Samanta A, Greene M I
Center for Receptor Biology, University of Pennsylvania, School of Medicine, Philadelphia 19104-6082, USA.
Proc Natl Acad Sci U S A. 1995 Jul 3;92(14):6582-6. doi: 10.1073/pnas.92.14.6582.
Some growth factors transduce positive growth signals, while others can act as growth inhibitors. Nuclear signaling events of previously quiescent cells stimulated with various growth factors have been studied by isolating the complexed chromatin-associated proteins and chromatin-associated proteins. Signals from the plasma membrane are integrated within the cells and quickly transduced to the nucleus. It is clear that several growth factors, such as epidermal growth factor, transforming growth factor alpha (but not transforming growth factor beta), and platelet-derived growth factor, utilize similar intracellular signaling biochemistries to modulate nucleosomal characteristics. The very rapid and consistent phosphorylation of nuclear p33, p54, and low molecular mass proteins in the range of 15-18 kDa after growth factor stimulation implies that there is a coordination and integration of the cellular signaling processes. Additionally, phosphorylation of p33 and some low molecular mass histones has been found to occur within 5 min of growth factor treatment and to reach a maximum by 30 min. In this study, we report that Neu receptor activating factor also utilizes the same signaling mechanism and causes p33 to become phosphorylated. In addition, both the tumor promoter okadaic acid (which inhibits protein phosphatases 1 and 2A) and phorbol ester (phorbol 12-tetradecanoate 13-acetate) stimulate phosphorylation of p33, p54, and low molecular mass histones. However, transforming growth factor beta, which is a growth inhibitor for fibroblasts, fails to increase p33 phosphorylation. In general, p33 phosphorylation patterns correspond to positive and negative mitogenic signal transduction. p33 isolated from the complexed chromatin-associated protein fraction appears to be a kinase, or tightly associated with a kinase, and shares antigenicity with the cell division cycle-dependent Cdk2 kinase as determined by antibody-dependent analysis. The rapid phosphorylation of nucleosomal proteins may influence sets of early genes needed for the induction and progression of the cell cycle.

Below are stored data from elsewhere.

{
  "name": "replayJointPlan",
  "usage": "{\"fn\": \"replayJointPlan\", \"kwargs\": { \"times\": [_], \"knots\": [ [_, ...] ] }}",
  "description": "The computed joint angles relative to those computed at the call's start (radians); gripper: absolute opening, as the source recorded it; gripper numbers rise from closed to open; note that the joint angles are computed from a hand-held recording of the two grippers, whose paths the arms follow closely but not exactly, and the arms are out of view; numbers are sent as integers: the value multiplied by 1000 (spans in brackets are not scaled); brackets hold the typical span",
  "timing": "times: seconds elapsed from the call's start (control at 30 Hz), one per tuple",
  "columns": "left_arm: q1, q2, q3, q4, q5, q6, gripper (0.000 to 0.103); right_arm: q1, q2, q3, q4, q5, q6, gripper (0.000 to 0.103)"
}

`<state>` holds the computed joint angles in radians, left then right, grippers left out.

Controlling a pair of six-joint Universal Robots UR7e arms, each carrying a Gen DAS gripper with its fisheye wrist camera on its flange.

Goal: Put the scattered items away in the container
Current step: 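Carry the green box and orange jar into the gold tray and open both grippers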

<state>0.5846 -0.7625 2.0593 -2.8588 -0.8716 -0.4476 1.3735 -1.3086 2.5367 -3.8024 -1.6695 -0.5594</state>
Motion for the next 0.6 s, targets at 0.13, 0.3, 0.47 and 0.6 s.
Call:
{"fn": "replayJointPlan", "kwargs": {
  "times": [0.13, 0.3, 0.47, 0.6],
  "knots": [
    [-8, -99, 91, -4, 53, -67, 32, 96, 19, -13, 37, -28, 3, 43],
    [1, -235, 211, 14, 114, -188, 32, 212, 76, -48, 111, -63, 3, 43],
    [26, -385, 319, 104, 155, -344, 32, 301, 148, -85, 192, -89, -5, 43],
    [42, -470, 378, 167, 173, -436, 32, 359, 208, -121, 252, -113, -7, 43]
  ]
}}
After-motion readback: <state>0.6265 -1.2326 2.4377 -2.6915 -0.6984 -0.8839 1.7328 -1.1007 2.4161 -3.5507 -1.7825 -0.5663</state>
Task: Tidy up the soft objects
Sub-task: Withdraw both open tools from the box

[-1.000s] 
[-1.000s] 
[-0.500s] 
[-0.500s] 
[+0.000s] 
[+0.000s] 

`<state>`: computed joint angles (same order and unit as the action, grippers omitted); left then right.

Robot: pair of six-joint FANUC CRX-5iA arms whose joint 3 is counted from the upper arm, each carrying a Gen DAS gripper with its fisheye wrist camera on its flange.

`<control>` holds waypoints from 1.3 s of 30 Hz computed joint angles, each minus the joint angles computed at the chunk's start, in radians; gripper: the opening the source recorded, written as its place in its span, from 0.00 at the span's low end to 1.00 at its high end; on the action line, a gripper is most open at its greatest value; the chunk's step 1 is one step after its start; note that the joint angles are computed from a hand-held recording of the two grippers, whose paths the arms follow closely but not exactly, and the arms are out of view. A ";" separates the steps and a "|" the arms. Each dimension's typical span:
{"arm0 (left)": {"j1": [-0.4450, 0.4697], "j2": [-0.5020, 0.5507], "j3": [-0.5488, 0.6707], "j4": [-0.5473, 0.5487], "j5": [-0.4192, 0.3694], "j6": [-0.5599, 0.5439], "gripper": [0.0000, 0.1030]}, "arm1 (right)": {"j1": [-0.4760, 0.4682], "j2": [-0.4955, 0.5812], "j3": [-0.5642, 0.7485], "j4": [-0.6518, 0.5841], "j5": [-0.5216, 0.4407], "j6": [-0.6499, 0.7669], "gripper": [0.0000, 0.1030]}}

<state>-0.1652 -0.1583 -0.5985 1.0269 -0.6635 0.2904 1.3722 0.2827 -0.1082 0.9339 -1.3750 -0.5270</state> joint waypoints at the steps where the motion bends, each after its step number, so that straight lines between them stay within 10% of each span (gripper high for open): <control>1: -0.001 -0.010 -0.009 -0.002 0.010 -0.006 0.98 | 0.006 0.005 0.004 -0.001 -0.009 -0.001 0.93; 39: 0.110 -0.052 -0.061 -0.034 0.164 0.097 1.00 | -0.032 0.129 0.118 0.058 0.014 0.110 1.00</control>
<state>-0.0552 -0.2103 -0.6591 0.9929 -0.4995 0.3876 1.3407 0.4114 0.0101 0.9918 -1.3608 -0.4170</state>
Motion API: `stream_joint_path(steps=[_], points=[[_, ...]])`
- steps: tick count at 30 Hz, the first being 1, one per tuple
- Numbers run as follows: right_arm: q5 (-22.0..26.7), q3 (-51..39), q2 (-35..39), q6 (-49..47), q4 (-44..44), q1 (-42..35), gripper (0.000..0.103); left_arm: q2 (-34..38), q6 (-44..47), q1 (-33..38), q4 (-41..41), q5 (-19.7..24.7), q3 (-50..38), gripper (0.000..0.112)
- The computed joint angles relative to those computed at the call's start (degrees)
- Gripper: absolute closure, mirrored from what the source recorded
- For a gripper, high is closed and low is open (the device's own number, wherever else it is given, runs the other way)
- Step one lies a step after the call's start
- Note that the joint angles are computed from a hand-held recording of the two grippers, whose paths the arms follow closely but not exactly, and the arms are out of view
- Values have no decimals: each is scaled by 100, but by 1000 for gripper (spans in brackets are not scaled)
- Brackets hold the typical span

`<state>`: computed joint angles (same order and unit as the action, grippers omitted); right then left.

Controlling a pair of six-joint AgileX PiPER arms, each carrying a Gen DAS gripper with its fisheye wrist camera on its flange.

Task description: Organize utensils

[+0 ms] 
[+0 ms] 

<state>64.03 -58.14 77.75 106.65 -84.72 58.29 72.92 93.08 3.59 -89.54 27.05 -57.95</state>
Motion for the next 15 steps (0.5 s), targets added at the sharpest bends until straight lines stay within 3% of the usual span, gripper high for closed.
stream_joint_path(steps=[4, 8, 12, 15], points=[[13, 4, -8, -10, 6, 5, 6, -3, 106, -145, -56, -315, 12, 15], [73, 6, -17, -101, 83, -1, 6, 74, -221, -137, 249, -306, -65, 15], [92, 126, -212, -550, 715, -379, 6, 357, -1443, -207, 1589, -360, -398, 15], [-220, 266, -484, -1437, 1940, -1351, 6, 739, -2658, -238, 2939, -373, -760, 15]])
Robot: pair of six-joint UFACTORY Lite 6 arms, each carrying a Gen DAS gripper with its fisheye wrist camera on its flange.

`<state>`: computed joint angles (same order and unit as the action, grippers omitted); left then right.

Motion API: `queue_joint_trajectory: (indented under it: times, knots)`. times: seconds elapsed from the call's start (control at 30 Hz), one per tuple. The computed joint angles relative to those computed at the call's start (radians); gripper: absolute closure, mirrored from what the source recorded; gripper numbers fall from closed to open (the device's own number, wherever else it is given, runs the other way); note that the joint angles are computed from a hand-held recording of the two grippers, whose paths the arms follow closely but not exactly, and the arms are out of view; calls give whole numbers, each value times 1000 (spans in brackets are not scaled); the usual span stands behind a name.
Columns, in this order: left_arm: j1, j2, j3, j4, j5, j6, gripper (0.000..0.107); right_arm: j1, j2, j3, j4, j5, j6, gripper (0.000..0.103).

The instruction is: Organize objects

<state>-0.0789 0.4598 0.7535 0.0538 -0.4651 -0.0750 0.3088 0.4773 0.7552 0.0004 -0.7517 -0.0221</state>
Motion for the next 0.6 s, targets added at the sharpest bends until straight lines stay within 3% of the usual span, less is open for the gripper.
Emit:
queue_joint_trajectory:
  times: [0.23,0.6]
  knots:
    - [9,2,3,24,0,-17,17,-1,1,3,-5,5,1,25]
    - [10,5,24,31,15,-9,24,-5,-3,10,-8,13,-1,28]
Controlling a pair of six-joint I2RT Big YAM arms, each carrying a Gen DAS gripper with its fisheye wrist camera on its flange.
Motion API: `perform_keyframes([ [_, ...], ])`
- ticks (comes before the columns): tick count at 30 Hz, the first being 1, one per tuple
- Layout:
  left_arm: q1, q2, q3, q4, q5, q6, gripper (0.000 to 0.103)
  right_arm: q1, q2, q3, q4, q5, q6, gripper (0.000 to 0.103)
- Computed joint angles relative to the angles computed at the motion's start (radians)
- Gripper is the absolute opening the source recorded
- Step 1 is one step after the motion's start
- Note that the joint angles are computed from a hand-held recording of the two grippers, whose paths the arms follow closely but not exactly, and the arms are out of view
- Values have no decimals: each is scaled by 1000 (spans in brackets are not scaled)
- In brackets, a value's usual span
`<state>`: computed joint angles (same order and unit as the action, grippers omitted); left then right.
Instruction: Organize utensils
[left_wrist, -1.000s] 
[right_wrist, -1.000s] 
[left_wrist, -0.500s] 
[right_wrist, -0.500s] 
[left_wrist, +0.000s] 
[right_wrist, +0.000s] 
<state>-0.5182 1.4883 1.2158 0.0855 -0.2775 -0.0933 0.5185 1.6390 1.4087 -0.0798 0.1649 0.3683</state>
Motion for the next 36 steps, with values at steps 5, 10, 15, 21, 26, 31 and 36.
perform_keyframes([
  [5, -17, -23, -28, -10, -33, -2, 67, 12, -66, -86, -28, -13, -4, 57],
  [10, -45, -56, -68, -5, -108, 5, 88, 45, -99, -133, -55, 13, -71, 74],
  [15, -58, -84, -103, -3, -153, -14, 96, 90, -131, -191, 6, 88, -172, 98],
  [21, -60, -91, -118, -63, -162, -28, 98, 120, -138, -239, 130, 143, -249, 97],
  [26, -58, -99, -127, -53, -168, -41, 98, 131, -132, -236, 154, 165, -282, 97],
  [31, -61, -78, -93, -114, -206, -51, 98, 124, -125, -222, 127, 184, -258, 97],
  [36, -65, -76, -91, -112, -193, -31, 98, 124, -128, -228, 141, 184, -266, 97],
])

一些生长因子传递正向生长信号,而其他一些则可作为生长抑制剂。通过分离与染色质相关的复合蛋白和染色质相关蛋白,对用各种生长因子刺激的先前静止细胞的核信号事件进行了研究。来自质膜的信号在细胞内整合并迅速传递至细胞核。很明显,几种生长因子,如表皮生长因子、转化生长因子α(而非转化生长因子β)和血小板衍生生长因子,利用相似的细胞内信号生物化学来调节核小体特征。生长因子刺激后,核内p33、p54以及15 - 18 kDa范围内的低分子量蛋白非常迅速且一致地发生磷酸化,这意味着细胞信号转导过程存在协调与整合。此外,已发现p33和一些低分子量组蛋白在生长因子处理后5分钟内发生磷酸化,并在30分钟时达到最大值。在本研究中,我们报告Neu受体激活因子也利用相同的信号机制并导致p33磷酸化。此外,肿瘤启动子冈田酸(抑制蛋白磷酸酶1和2A)和佛波酯(佛波醇12 - 十四烷酸酯13 - 乙酸酯)均刺激p33、p54和低分子量组蛋白的磷酸化。然而,作为成纤维细胞生长抑制剂的转化生长因子β未能增加p33磷酸化。一般来说,p33磷酸化模式与正向和负向有丝分裂信号转导相对应。从与染色质相关的复合蛋白组分中分离出的p33似乎是一种激酶,或与一种激酶紧密相关,并且通过抗体依赖性分析确定其与细胞分裂周期依赖性Cdk2激酶具有抗原性。核小体蛋白的快速磷酸化可能会影响细胞周期诱导和进展所需的早期基因集。